Voyager Digital Faces Delisting from the TSX and Files For Bankruptcy



IBD | Harrison Miller | Jul 6, 2022

Voyager - Voyager Digital Faces Delisting from the TSX and Files For BankruptcyVoyager Digital (VOYGVF) is the latest casualty from the Terra and LUNA cryptocurrency collapse. Voyager filed for Chapter 11 bankruptcy late Tuesday. The crypto broker, which has been suffering from the default and liquidation of Three Arrows Capital, suspended all activity on its platform last week. The Toronto Stock Exchange halted trading of the stock following the Voyager bankruptcy announcement. The exchange is expediting a review to potentially delist Voyager’s shares.
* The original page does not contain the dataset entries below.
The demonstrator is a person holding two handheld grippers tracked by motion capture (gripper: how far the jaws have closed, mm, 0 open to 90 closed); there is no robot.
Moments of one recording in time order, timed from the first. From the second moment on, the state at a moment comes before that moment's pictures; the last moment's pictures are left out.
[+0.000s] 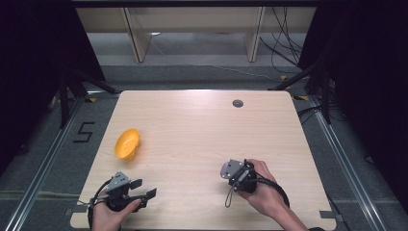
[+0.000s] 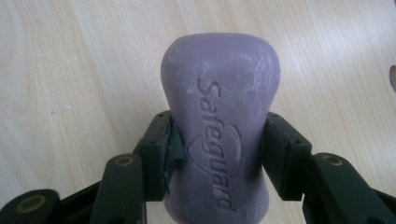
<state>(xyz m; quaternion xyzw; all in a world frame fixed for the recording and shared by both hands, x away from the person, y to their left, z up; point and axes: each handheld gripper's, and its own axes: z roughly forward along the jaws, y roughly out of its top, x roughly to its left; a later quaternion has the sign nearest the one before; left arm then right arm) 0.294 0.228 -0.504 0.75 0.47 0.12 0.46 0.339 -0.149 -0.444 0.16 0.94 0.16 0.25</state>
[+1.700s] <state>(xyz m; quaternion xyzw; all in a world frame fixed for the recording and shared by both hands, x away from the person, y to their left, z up) 0.352 0.147 -0.422 0.78 0.37 0.05 0.50 0.333 -0.101 -0.444 0.09 0.91 0.25 0.33</state>
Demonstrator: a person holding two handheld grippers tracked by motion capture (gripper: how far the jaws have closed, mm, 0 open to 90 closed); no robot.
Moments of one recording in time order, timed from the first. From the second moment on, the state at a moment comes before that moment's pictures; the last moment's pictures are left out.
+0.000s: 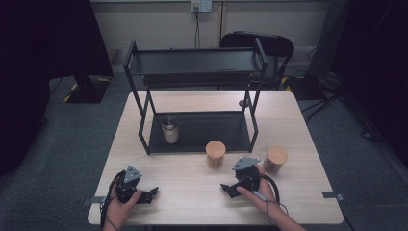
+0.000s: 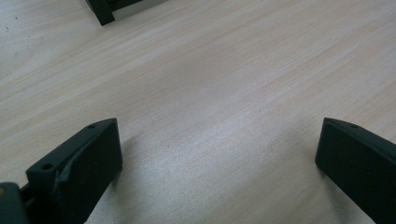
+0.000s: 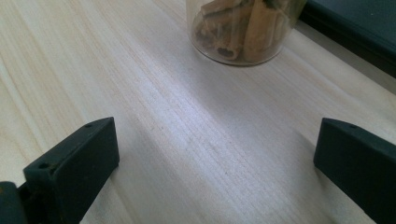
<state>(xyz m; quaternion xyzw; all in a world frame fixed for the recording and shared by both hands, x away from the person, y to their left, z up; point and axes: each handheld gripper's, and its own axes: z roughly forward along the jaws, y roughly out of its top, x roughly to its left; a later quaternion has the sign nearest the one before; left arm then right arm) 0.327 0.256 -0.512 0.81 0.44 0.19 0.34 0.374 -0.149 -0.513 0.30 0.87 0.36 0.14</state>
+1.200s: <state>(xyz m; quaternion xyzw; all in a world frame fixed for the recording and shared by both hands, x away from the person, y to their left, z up) 0.327 0.256 -0.512 0.81 0.44 0.19 0.34 0.405 -0.136 -0.496 0.32 0.85 0.39 0.15</state>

  • Last week, A British Virgin Islands court ordered Singapore-based 3AC to liquidate following its default on Bitcoin loans. 3AC was unable to make payments on its 15,250 BTC, as well as the $350 million USDC it had borrowed from Voyager.
  • On Friday, 3AC filed for Chapter 15 bankruptcy in the Southern District of New York.
  • Chapter 15 allows the hedge fund to attempt to protect some of its assets from creditors.
  • In its bankruptcy filing, Voyager reported it has over $110 million of cash and owned crypto assets on hand. It has about $1.3 billion of digital assets on its platform. Those assets include more than $650 million in claims against crypto hedge fund Three Arrows Capital (3AC).

See:  Three Arrows Capital crypto hedge fund files for bankruptcy

Voyager Bankruptcy Plan

  • Voyager’s Chapter 11 approach allows the broker to reorganize while continuing operations. Its current plan is to give customers a combination of proceeds from the 3AC recovery, common shares of the reorganized company and Voyager tokens. Court approval is pending for this effort to return at least some value to stakeholders.
  • Customers holding U.S. dollars in their accounts will get access to their funds once Metropolitan Commercial Bank completes its reconciliation and fraud prevention process.
  • Voyager will file customary “first day” motions that would allow it to maintain operations, pay employees and continue primary benefits.
  • On June 22, Voyager signed a deal for a $500 million credit facility from Alameda Research. Alameda is led by CEO Sam Bankman-Fried, who also runs the cryptocurrency exchange FTX.
  • Voyager’s bankruptcy filing lists $75 million of unsecured credit to Alameda Research and nearly $100,000 to Google. The company declined to name other firms it owes money.